You miss your crazy ex-girlfriend because at times it was actually worth it. You knew you could call her in the middle of the night, piss drunk, and have a place to stay. And you'd probably get breakfast made for you the next morning. You knew she would always want to have sex with you, and sex with crazy girls will always be the best sex. You knew that if you were stranded on an island, she'd probably come out and save you. Yeah, you'll have to deal with her jealousy, provide her with all your undying attention, etc., but in times like those, she didn't seem too bad ... in hindsight.
Having been so used to someone who was so crazy in love with you, when you’re finally given the chance to be alone, your own person, it is terrifying. Add on to that, your new potential girlfriends couldn't give two fucks about what you do, or whether or not you called or responded to her text messages. Actually, nobody seems to care enough about you all of the sudden. No overly tight hugs, no enthusiastic "I love you,” no gut-wrenching laughing spells, no highs, no lows, just a smooth ride – maybe a little too smooth.

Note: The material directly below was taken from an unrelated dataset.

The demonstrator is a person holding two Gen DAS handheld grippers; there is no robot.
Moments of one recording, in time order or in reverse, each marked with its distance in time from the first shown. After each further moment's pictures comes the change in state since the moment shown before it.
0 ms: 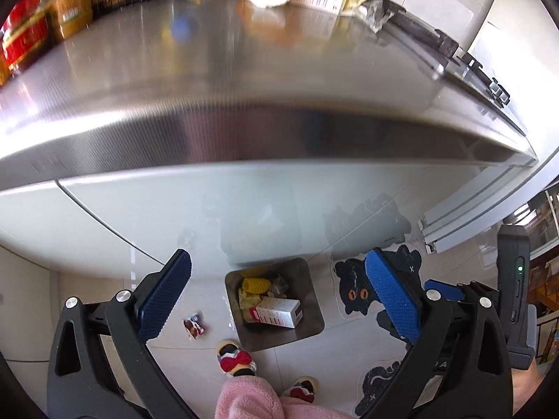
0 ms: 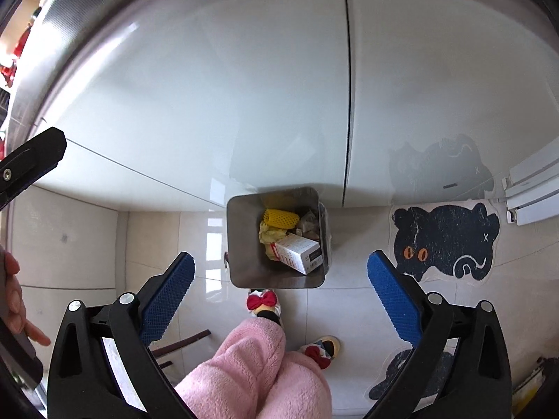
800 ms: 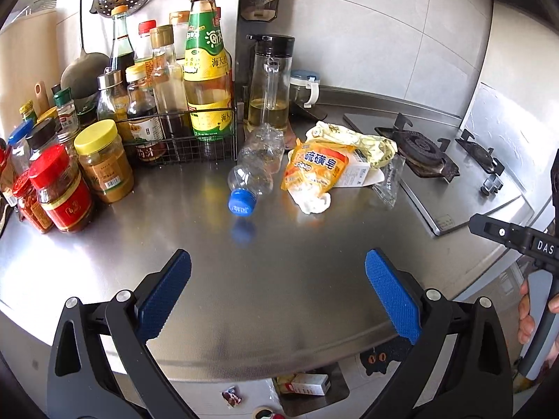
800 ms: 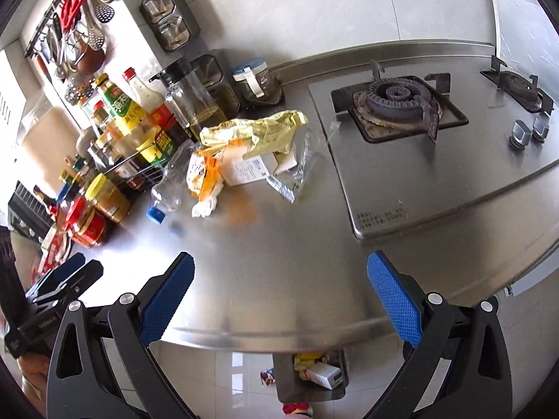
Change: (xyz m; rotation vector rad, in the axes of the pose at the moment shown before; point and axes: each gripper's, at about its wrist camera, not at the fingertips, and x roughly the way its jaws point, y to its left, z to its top) left arm -0.097 0.047 0.146 0.052 -0.260 0.039; right arm -0.163 0.032 0.177 0.072 -0.432 0.035
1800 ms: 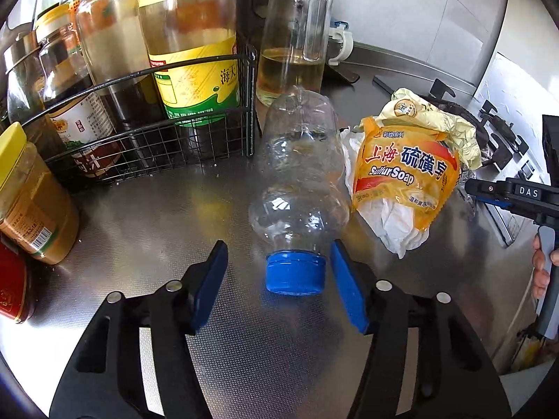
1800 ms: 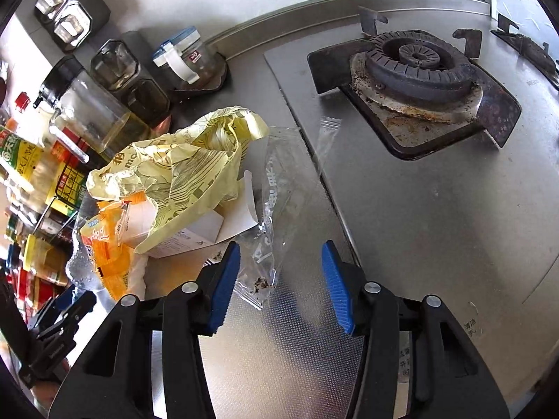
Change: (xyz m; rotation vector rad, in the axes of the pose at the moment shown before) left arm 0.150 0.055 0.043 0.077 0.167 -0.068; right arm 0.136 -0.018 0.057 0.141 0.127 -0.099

But that's what you wanted all along, isn't it? No, what you wanted was the good without the bad, as we all do. Then again you've matured since then, and realized there's no such thing as highs without lows. No such thing as a lover without some cons to their pros. Which is why in hindsight, your crazy ex-girlfriend doesn't seem so crazy after all, and maybe the highs were worth the lows.
But who are you kidding? You don’t actually miss the craziness. You don’t miss her at all. What you miss is the feeling of being loved, the connection, the passion, the reassurance, the acknowledgement that you exist, and that someone out here in this chaotic world cares about you. Somebody that loves you more than you love yourself – now who wouldn’t miss that?
You've come too far. You've felt the highs and though you hated the lows, it's too late to settle for someone who doesn't suffocate you with their love. Funny thing is, all men will say their girlfriends are crazy if they manage to stay with them long enough. But that's probably a good thing. We honestly wouldn't feel right if you weren't crazy at least some of the time.
Still, who are you to think that you don't have a couple issues yourself? That your “crazy” ex-girlfriend didn't feel the same about you? If “In hindsight, everything is 20/20,” maybe you’ll start realizing that at the end of the day, you were the crazy one. Then again, you're not crazy if you find someone else to be crazy with.*
It’s time to find yourself another crazy girlfriend.